Source data:

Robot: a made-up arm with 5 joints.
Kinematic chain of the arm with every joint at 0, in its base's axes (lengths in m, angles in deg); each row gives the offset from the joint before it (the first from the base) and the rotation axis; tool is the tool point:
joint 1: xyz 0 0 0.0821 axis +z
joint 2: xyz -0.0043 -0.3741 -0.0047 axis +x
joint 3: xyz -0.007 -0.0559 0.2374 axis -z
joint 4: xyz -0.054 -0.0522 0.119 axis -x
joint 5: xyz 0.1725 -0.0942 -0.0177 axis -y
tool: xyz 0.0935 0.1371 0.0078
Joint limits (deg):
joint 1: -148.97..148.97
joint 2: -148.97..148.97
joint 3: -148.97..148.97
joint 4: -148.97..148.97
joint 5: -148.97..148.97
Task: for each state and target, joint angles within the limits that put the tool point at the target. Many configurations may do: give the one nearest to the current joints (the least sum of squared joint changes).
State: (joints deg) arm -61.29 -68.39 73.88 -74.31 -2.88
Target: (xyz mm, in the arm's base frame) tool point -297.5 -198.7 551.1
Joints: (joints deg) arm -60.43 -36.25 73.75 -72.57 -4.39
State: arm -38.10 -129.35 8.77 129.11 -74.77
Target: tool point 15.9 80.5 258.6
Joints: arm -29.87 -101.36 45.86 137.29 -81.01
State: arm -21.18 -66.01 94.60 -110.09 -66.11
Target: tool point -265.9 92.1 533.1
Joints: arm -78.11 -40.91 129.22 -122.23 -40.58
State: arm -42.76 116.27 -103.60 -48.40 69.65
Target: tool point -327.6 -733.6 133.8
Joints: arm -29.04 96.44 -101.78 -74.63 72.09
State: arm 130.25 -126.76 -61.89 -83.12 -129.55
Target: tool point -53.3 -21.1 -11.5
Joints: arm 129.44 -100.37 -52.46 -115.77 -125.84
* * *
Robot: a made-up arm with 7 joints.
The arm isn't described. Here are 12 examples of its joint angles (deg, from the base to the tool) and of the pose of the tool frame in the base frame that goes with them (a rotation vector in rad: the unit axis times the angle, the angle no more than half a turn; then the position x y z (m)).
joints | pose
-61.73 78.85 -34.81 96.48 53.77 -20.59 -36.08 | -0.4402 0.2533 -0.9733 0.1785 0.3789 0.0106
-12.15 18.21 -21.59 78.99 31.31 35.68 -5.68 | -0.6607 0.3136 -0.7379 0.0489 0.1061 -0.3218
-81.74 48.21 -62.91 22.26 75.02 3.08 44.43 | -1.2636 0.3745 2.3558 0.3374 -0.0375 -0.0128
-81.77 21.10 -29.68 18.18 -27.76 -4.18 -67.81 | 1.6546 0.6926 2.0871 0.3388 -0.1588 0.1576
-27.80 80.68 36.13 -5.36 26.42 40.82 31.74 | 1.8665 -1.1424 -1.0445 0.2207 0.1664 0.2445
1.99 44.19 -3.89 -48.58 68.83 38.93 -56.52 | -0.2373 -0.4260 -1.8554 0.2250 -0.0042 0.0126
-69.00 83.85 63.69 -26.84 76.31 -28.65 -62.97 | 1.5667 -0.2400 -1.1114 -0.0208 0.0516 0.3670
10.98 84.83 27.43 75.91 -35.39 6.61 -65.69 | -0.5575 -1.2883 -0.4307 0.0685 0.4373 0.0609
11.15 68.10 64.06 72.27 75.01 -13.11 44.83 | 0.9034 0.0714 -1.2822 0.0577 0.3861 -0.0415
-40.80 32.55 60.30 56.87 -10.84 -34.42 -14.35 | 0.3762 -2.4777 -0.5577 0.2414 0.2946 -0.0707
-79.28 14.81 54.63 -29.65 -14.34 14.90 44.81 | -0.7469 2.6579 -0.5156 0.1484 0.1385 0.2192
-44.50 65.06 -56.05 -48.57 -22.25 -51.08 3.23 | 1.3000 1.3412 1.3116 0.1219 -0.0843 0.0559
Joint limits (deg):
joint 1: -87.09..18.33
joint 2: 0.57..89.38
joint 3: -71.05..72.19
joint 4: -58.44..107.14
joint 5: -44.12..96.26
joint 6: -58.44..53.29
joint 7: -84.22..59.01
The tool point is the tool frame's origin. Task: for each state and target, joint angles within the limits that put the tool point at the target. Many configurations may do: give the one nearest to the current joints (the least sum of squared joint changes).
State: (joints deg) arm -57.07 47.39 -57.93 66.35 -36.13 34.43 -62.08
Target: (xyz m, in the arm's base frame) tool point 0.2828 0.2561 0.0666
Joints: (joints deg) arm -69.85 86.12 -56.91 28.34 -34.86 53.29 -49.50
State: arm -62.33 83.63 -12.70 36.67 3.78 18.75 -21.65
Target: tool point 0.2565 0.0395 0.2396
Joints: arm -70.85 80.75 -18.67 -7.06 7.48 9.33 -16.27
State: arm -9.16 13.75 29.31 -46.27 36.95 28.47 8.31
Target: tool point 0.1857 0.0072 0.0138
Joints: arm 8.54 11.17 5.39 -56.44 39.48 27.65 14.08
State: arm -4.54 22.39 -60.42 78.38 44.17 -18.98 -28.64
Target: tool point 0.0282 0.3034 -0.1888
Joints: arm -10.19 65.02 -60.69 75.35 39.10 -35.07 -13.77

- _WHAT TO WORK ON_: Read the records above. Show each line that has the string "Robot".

- _SOLUTION TO THE EXERCISE_:
Robot: a made-up arm with 5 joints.
Robot: a made-up arm with 7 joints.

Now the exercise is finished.